Suze followed her eyes. ‘Hey,’ she said gently, showing that in this area, at least, she was right that they had no secrets. ‘So it’s a bit battered. Don’t worry about it. That’s why we’re having the party here, after all.’
‘Good point,’ agreed Zoe. ‘Okay, let’s kick back and party.’
From the moment that they’d taken charge of their own birthday celebrations, Suze and Zoe had given a joint party at Zoe’s house. They chose a day in the summer, when hopefully people would be able to go out into the garden, and called it their Official Birthday. Suze said that the arrangement gave her more freedom than her parents’ house and more room than her own flat. But Zoe knew it was more than that.
Suze knew that, ever since Zoe’s father had left home, money had been dreadfully tight—and, even worse, that Zoe’s mother had withdrawn into the cocoon of her own world. The Official Birthday Party was Suze’s way of helping out without admitting it.
‘You’re a good friend,’ Zoe said with affection.

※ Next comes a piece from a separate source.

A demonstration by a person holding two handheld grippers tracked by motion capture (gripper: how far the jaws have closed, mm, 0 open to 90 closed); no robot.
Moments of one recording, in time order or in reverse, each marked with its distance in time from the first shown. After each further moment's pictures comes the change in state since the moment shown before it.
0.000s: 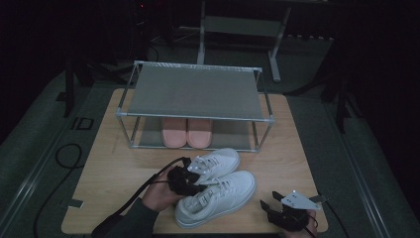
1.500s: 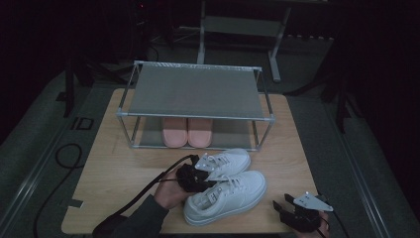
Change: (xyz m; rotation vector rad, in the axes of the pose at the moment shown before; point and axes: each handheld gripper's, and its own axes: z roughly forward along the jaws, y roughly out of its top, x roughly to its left) left arm -0.006 0.020 0.007 -0.079 0.006 -0.003; right arm -0.027 -0.018 -0.011 0.044 -0.060 0.055
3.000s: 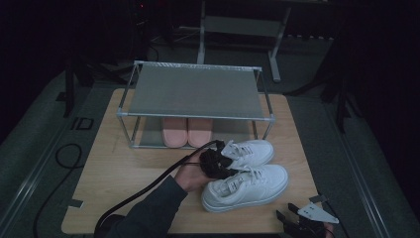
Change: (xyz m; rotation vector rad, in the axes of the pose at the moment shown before) left arm -0.004 0.077 0.014 0.005 -0.042 0.165; right arm 0.008 -0.019 -0.019 0.009 0.000 0.011
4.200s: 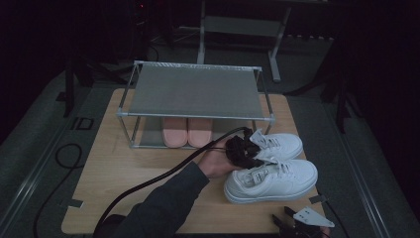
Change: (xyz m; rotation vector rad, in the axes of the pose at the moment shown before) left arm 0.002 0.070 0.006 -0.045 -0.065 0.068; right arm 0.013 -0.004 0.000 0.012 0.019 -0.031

She went over to the big wipe-down board where the family left messages for each other. Today it had been wiped clear—no phone messages for Artemis, her twenty-year-old younger sister, currently out with boyfriend Ed, or notes about washing seventeen-year-old Harry’s rugby kit. Today it was covered by one orderly list in Zoe’s neat writing. More than half the items had already been ticked off.

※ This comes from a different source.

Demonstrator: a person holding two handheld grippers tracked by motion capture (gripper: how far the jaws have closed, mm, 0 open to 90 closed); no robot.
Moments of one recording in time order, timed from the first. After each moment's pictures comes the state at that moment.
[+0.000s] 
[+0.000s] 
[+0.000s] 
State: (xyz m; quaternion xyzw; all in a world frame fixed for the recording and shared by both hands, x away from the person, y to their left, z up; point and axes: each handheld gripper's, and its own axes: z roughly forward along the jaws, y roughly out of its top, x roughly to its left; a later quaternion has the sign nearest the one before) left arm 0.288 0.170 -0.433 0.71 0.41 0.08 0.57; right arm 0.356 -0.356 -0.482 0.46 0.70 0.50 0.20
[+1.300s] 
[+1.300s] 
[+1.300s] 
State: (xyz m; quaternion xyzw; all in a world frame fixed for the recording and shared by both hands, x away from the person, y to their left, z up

‘You’re so efficient,’ said Suze with a sigh. She came up and stood at Zoe’s shoulder. ‘You’re really wasted here. You ought to be running a government, not this mad house.’
Zoe flung up a hand.
‘Oh, all right,’ said Suze, as she always did. ‘You know your own business best. Got a job for next week?’

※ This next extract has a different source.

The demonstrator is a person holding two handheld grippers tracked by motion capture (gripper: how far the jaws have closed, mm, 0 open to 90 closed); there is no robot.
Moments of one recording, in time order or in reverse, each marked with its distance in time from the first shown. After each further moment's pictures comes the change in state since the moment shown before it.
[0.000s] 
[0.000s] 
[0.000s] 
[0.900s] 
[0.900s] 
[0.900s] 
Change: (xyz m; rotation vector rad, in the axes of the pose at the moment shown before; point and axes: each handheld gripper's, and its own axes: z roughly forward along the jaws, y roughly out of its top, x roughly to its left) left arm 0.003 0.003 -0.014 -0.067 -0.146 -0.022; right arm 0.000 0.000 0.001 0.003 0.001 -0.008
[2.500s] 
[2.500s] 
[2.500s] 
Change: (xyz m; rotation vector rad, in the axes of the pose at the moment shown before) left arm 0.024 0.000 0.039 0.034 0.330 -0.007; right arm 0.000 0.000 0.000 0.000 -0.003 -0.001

Zoe pulled a face. ‘Just a couple of guided walks along the Thames. I’ll probably call the library department on Monday morning, see if they’ve got anyone sick.’
‘I wish you’d sign on with me again,’ Suze said wistfully. She ran her own very successful staff agency. ‘People are always asking for you.’
‘Maybe after the summer,’ said Zoe vaguely. She narrowed her eyes at the list. ‘Put up fairy lights in the apple tree. Glitter balls in the sitting room. Which do you want to do?’
‘Sounds like manual labour.’ Suze looked at her elegantly painted fingernails and shuddered. ‘We’ll do them together,’ she decreed.
They went out into the garden first. Zoe brought the ladder out of the shed and slung it over her shoulder to carry it up to the orchard.
‘High-ho, high-ho,’ sang Suze, following behind with a coil of outdoor fairy lights.
Zoe grinned over her shoulder. ‘I’m no dwarf.’
It was true. She was nearly as tall as her six-foot father, and certainly as striking, with her candid, wide-open brown eyes and mop of unruly chestnut curls.
‘No, but you’re certainly one of the workers of the world,’ said Suze, watching as Zoe lodged the ladder against the tree trunk in a workmanlike manner. ‘Now, if Simon were here he could do it. That’s what men are for.’
Zoe pushed a dusty brown curl behind her ear and measured the angle of the ladder. She adjusted it.
‘Well, Simon’s not coming,’ she said bracingly. ‘Get used to it. And hang onto the ladder. You don’t have to chip your nails. Just lean against it.’